Exercise brief: Show each line in the listing below that contains the word "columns".

Data:

★ ★ ★ ★ ★ ★ ★

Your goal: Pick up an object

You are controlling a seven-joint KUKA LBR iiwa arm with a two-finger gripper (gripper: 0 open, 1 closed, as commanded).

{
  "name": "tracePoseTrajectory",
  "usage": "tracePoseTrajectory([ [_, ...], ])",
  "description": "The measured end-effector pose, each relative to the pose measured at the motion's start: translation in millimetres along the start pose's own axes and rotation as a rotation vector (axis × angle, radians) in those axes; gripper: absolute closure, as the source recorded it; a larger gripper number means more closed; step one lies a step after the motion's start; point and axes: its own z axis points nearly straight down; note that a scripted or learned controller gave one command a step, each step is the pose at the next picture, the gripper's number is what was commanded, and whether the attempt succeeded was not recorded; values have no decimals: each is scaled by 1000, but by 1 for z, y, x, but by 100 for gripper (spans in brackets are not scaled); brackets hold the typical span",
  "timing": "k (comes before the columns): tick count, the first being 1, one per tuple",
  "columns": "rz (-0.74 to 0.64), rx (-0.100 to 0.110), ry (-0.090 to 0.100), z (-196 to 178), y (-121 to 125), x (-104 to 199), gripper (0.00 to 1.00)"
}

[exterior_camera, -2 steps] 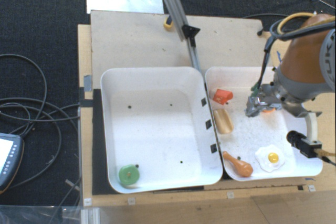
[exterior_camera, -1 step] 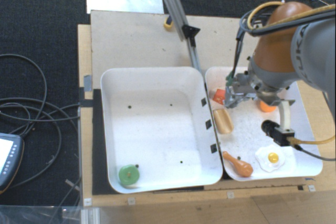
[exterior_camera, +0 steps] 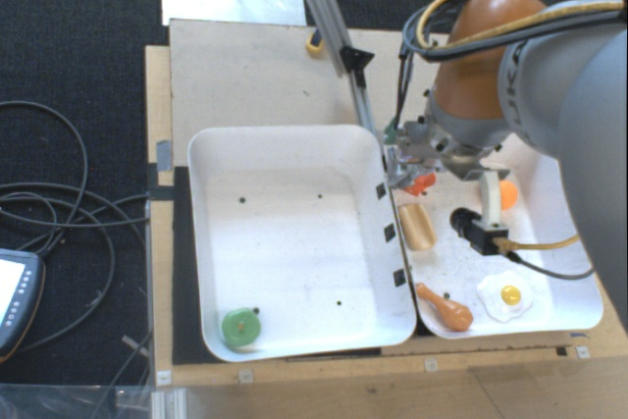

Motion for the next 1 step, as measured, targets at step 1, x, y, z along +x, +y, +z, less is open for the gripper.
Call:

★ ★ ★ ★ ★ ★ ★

Response area:
  "timing": "k (comes before the columns): tick count, the first being 1, one per tuple",
  "columns": "rz (-0.74 to 0.64), rx (-0.100 to 0.110), ry (-0.090 to 0.100), z (-196 to 178), y (-121 to 125), x (-104 to 199), gripper (0.00 to 1.00)"

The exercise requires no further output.